Fatigue behavior and life predictions of thermally oxidized Ti6Al4V alloy according to oxidation parameters

Abstract

Thermal oxidation is a surface treatment thought to improve the wear behavior of Ti alloys. However, oxidation can impact adversely the fatigue behavior of the alloys. Thermal oxidation of the Ti-6Al-4V alloy was performed under uncontrolled furnace atmosphere, at 600 °C, for 5 h and 10 h, and at 700 °C, for 15 h. Microstructure analysis was performed and no significant changes were observed in the microstructure of the oxidized alloys, except for the diffusion zone formation. XRD analysis denoted rutile peaks (TiO2) in the oxidized alloys. Roughness increased due to oxidation time and temperature, whereas layer thickness was influenced mainly by temperature. The influence of oxidation parameters on fatigue behavior was tested and fracture micromechanisms were analyzed.
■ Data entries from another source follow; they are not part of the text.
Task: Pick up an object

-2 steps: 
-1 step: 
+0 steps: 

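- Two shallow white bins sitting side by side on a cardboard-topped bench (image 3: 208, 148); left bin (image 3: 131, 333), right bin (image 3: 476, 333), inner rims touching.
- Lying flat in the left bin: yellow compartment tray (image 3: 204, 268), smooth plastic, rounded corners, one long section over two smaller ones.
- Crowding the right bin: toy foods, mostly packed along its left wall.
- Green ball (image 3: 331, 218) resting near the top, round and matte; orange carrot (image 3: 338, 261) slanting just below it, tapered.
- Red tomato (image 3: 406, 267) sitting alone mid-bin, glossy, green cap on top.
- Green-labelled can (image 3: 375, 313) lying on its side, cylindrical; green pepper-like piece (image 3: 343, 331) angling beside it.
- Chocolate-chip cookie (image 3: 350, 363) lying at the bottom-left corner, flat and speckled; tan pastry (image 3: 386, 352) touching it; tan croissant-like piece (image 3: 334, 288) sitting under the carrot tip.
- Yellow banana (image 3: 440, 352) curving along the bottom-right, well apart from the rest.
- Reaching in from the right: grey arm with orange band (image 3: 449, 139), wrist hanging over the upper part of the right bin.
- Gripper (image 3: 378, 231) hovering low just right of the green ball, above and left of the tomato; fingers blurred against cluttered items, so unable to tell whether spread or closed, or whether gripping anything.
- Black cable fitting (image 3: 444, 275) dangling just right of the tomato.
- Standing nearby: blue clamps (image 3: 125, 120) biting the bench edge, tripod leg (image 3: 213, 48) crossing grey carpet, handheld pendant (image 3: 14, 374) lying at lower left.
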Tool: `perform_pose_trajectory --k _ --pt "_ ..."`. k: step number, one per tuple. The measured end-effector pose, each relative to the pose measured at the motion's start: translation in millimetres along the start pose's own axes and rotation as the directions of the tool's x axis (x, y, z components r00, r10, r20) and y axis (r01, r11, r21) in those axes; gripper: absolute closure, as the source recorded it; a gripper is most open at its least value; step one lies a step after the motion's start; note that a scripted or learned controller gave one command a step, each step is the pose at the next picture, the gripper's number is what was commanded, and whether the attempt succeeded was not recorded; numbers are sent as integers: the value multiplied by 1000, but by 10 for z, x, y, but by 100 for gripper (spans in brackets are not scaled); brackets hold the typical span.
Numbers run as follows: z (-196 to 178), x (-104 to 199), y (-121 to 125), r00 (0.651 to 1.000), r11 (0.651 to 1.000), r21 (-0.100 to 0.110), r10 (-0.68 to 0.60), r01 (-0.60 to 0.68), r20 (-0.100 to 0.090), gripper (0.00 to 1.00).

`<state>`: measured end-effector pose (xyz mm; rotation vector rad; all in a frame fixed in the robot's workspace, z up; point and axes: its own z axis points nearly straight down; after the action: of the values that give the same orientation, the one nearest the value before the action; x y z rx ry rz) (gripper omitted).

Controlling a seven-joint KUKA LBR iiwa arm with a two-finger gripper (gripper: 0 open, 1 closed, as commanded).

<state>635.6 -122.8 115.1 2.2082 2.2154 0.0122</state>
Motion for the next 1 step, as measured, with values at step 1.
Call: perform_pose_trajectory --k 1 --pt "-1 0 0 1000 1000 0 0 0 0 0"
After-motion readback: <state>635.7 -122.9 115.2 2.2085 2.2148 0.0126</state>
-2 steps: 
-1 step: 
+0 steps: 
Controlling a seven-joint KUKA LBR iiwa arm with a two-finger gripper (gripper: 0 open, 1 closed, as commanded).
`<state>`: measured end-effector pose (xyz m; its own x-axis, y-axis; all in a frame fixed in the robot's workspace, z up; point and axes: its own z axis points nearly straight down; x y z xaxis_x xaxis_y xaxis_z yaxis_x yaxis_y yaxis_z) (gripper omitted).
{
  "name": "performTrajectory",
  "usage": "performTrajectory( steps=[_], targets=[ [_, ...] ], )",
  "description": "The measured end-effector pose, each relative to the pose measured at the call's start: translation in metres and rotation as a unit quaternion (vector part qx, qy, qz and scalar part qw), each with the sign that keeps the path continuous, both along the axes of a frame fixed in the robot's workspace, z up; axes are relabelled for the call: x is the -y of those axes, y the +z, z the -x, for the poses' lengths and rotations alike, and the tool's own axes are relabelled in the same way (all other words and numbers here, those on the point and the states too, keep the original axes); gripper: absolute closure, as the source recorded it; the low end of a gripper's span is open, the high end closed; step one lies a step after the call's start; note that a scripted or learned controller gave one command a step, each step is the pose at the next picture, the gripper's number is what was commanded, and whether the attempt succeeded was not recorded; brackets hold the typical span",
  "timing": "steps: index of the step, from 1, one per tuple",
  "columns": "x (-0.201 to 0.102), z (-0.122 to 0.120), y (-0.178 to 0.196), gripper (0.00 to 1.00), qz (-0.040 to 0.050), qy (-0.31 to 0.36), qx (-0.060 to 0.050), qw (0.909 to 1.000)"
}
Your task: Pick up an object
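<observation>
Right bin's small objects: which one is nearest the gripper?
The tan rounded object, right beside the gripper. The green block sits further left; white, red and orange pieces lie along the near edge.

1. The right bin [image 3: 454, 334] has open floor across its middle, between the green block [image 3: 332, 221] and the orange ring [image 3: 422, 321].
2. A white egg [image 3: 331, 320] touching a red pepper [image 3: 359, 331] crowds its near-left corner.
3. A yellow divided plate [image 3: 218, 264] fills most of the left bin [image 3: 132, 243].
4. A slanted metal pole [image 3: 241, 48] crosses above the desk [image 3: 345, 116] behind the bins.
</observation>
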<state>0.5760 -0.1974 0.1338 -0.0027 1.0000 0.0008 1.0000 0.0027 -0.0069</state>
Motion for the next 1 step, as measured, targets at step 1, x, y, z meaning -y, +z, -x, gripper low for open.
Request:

Fatigue endurance limit after oxidation at 600 °C, for 5 and 10 h; and at 700 °C, for 15 h decreased by 27%, 29% and 68%, respectively, in comparison to the untreated alloy. Premature cracks in the oxide layer encouraged fatigue nucleation, and the premature crack formation explains the diminished fatigue performance of the oxidized alloys. Fatigue endurance limit was assessed through the Murakami’s model, and a fatigue life model was established, which agree with the experimental results.